> [Task instructions]
Without the pictures, set down every line of the data exactly.

── The data

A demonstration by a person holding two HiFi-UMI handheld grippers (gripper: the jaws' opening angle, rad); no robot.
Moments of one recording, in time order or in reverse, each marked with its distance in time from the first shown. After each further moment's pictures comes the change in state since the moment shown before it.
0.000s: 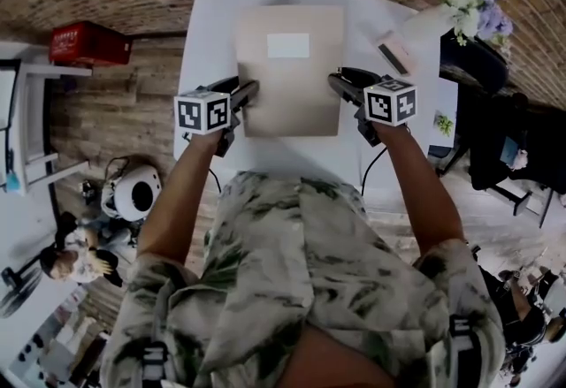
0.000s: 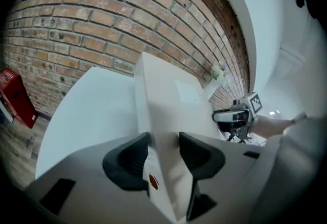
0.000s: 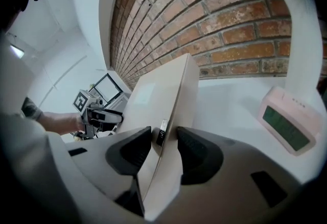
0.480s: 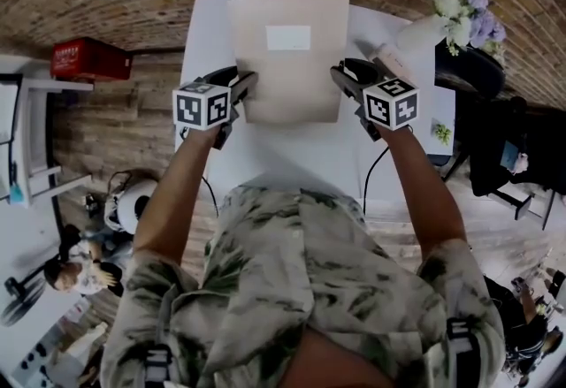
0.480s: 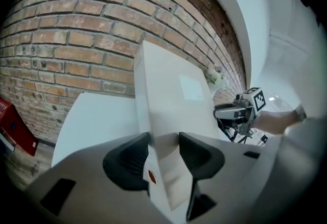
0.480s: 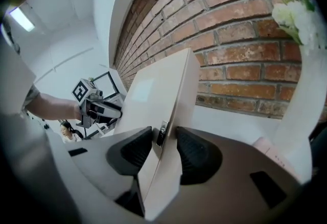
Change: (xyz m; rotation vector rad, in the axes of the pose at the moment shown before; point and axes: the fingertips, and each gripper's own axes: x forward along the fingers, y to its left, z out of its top) left arm 0.014 -0.009 0.073 0.156 -0.051 0.019; right arm -0.017 -0.017 0.063 -0.197 -0.110 -0.081
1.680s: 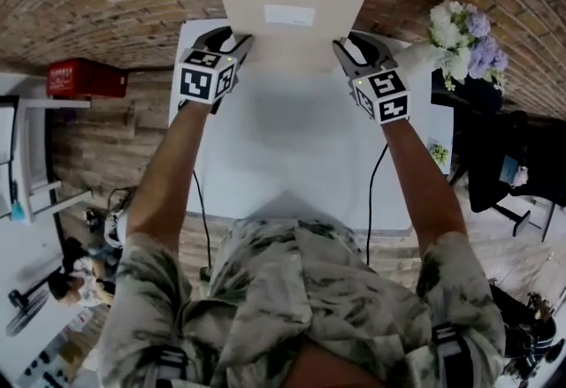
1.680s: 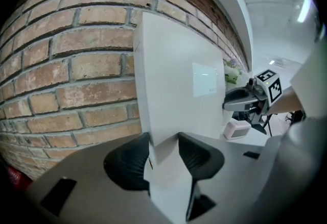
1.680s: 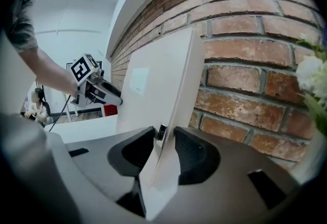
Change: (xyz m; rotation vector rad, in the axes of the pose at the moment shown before) left arm 0.090 0.034 0.159 0.354 -0.121 0.152; right arm 0.027 -0.107 0.103 -0.339 -0.184 -0.233
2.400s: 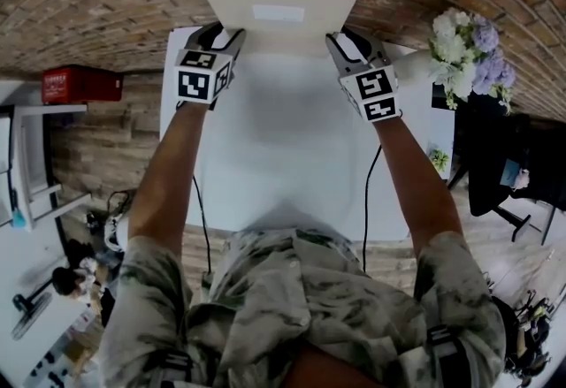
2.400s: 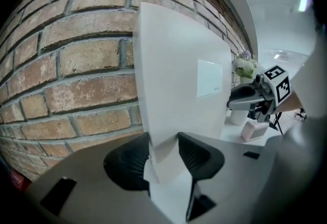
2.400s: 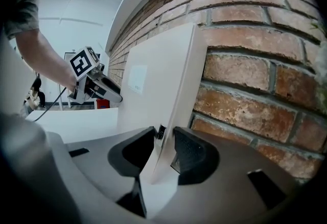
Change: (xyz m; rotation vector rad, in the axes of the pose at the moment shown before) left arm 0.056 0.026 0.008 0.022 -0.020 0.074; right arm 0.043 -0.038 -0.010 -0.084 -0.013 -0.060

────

> [Written reply]
A demonstration by a person holding two HiFi-UMI handheld grippers (gripper: the jaws' opening angle, rad); no robot.
Moments of one recording, in time order or in reverse, each marked with its distance in time from the first shown. After each further moment's pictures comes the change in state since the moment shown before it.
0.000s: 
0.000s: 
0.000s: 
0.480s: 
0.480s: 
0.480s: 
Change: (xyz m; rotation vector rad, in the axes of the pose at the moment shown before; point and axes: the fingertips, and each gripper's own axes: x forward along the fingers, y to its left, z out of its top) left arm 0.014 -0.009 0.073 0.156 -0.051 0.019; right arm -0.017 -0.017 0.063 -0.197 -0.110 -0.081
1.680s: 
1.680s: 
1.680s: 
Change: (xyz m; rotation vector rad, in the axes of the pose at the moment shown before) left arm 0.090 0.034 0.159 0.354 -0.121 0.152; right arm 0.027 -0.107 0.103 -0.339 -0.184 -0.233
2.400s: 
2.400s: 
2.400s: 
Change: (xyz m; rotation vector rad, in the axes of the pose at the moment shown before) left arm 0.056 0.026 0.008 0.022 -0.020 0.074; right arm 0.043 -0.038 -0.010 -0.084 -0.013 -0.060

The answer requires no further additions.